LinkedIn outbound to 1L/2L law students for the $20/year Team tier (US conversion multiplier). "Coach Pro Forever" free for any verified debate coach, no questions asked, gating the per-seat school sale. Pilot programs with the first 3 US Urban Debate Leagues and the first 18 UWC schools. Schools get a private bracket inside the tournament engine for intramural play.
Capacitor wrap of the existing PWA. Six-week MVP. Structurally fixes the in-app-browser auth bug and unlocks push notifications, which is the missing retention lever.
Organic search is currently near zero because the splash interstitial at root was indexing an empty page. Root now serves the full landing again. SoftwareApplication + FAQPage structured data is in. Search Console verification placeholder is wired; once verified, the queries this site already ranks for become visible. Distinct from this: a TikTok + Instagram content engine (5 pillars, 30 posts in 30 days) is the consumer-acquisition lever next to paid.
Core TAM is ~575,000 competitive debaters globally. Adjacent (forensics, MUN, mock trial, law students) is ~8M. The stretch is the 1.5 billion people learning English. Speak hit $20M ARR at ~2M MAU on the AI-English-tutor thesis; Duolingo did 100M MAU at $84/yr on grammar. "Practice speaking English by arguing with an AI" is the same thesis applied to argumentation. If the data supports it, the debate market becomes a rounding error.
Investors want to know "why this person for this problem." Here.
Solo founder. Sophomore at the University of Chicago, philosophy + business economics. Four-year parliamentary debater, national champion (AU ProAms). Built the first version of Debate AI as a sparring partner for himself, shared it with his circuit, and is growing it from that early base on ~$1K of total ad spend. The live count is small and public — see /community for the real number.

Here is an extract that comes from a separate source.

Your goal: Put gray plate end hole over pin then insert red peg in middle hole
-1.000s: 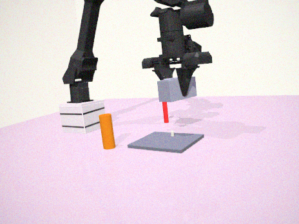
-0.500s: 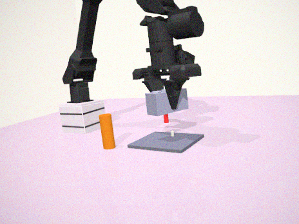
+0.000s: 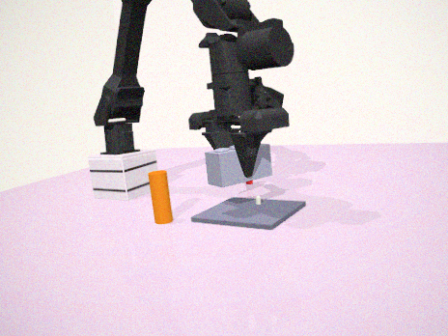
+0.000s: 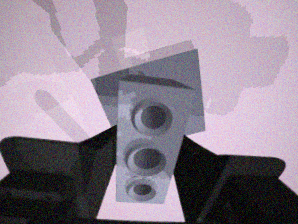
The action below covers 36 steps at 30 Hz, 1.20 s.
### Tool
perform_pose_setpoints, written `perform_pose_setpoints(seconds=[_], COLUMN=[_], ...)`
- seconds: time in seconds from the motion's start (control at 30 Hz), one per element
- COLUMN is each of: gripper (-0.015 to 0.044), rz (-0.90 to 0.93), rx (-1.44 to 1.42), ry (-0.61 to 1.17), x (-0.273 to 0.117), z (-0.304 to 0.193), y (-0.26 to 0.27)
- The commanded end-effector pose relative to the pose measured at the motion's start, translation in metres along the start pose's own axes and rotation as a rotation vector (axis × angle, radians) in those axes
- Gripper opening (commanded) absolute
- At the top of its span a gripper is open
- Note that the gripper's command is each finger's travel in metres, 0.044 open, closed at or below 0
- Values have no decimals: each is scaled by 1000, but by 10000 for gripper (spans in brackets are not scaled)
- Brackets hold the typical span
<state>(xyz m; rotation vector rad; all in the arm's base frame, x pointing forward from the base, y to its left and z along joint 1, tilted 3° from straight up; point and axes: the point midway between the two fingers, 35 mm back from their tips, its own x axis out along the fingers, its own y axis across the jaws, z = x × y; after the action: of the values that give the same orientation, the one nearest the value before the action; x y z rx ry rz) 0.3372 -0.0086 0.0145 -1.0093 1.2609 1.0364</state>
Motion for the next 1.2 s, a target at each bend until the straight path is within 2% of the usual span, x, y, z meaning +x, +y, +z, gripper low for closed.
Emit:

Solo founder for eight months. Six weeks full-time since the public launch. UChicago leave of absence for autumn 2026 is the plan if the funding cycle requires it. UWC alum; that network is the warmest non-circuit channel for the schools track.
The reason the format-accuracy moat is hard to copy: every other AI debate tool was built by someone who can ship product but didn't argue at the top of the country. The voice prompts are extracted from real APDA notes, real ballots, real cross-x patterns. Vibes alone don't get you there.
"The leverage in AI isn't in the model. It's in the workflow around it. Which prompt produces sharp critique, not generic hedging. When to let the agent push back versus defer. How to surface useful output in 30 seconds. That middle layer is where Debate AI lives."